* Assignment: All lines of the following material must be written out exactly as they appear.

* Provided information:
++++++
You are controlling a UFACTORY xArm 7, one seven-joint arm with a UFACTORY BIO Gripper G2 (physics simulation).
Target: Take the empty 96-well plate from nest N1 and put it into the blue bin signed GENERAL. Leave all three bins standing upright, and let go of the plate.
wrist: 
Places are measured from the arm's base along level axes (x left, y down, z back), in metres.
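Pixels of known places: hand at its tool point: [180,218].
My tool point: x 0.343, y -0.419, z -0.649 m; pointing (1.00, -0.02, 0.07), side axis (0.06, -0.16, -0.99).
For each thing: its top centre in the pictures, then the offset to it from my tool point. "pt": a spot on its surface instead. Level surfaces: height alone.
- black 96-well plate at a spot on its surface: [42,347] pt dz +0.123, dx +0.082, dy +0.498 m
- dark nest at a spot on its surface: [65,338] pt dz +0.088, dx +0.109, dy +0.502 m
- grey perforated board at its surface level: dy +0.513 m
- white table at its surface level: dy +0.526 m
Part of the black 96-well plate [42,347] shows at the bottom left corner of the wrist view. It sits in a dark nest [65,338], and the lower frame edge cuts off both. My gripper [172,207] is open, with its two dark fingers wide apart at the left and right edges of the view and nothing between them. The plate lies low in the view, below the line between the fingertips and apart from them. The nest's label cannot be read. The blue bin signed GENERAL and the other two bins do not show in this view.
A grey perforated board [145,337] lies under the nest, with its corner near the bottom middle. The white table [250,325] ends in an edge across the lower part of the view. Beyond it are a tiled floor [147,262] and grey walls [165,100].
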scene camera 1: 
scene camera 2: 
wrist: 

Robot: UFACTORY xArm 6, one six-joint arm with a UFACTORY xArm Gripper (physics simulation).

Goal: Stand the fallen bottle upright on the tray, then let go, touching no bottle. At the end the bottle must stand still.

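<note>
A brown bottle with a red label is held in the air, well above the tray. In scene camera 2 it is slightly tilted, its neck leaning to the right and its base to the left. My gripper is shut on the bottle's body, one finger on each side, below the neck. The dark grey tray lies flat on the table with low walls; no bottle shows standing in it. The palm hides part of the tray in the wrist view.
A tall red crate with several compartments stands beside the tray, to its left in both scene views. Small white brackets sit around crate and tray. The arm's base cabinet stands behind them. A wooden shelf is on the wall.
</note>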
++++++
* Result:
You are controlling a UFACTORY xArm 7, one seven-joint arm with a UFACTORY BIO Gripper G2 (physics simulation).
Target: Take the empty 96-well plate from nest N1 and put it into the blue bin signed GENERAL. Leave all three bins standing upright, and let go of the plate.
wrist: 
Places are measured from the arm's base along level axes (x left, y down, z back), in metres.
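Pixels of known places: hand at its tool point: [180,218].
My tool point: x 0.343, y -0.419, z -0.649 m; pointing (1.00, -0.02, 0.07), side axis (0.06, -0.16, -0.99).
For each thing: its top centre in the pictures, then the offset to it from my tool point. "pt": a spot on its surface instead. Level surfaces: height alone.
- black 96-well plate at a spot on its surface: [42,347] pt dz +0.123, dx +0.082, dy +0.498 m
- dark nest at a spot on its surface: [65,338] pt dz +0.088, dx +0.109, dy +0.502 m
- grey perforated board at its surface level: dy +0.513 m
- white table at its surface level: dy +0.526 m
Part of the black 96-well plate [42,347] shows at the bottom left corner of the wrist view. It sits in a dark nest [65,338], and the lower frame edge cuts off both. My gripper [172,207] is open, with its two dark fingers wide apart at the left and right edges of the view and nothing between them. The plate lies low in the view, below the line between the fingertips and apart from them. The nest's label cannot be read. The blue bin signed GENERAL and the other two bins do not show in this view.
A grey perforated board [145,337] lies under the nest, with its corner near the bottom middle. The white table [250,325] ends in an edge across the lower part of the view. Beyond it are a tiled floor [147,262] and grey walls [165,100].
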scene camera 1: 
scene camera 2: 
wrist: 

Robot: UFACTORY xArm 6, one six-joint arm with a UFACTORY xArm Gripper (physics simulation).

Goal: Stand the fallen bottle upright on the tray, then let go, touching no bottle. At the end the bottle must stand still.

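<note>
A brown bottle with a red label is held in the air, well above the tray. In scene camera 2 it is slightly tilted, its neck leaning to the right and its base to the left. My gripper is shut on the bottle's body, one finger on each side, below the neck. The dark grey tray lies flat on the table with low walls; no bottle shows standing in it. The palm hides part of the tray in the wrist view.
A tall red crate with several compartments stands beside the tray, to its left in both scene views. Small white brackets sit around crate and tray. The arm's base cabinet stands behind them. A wooden shelf is on the wall.
</note>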

The work on this exercise has been finished.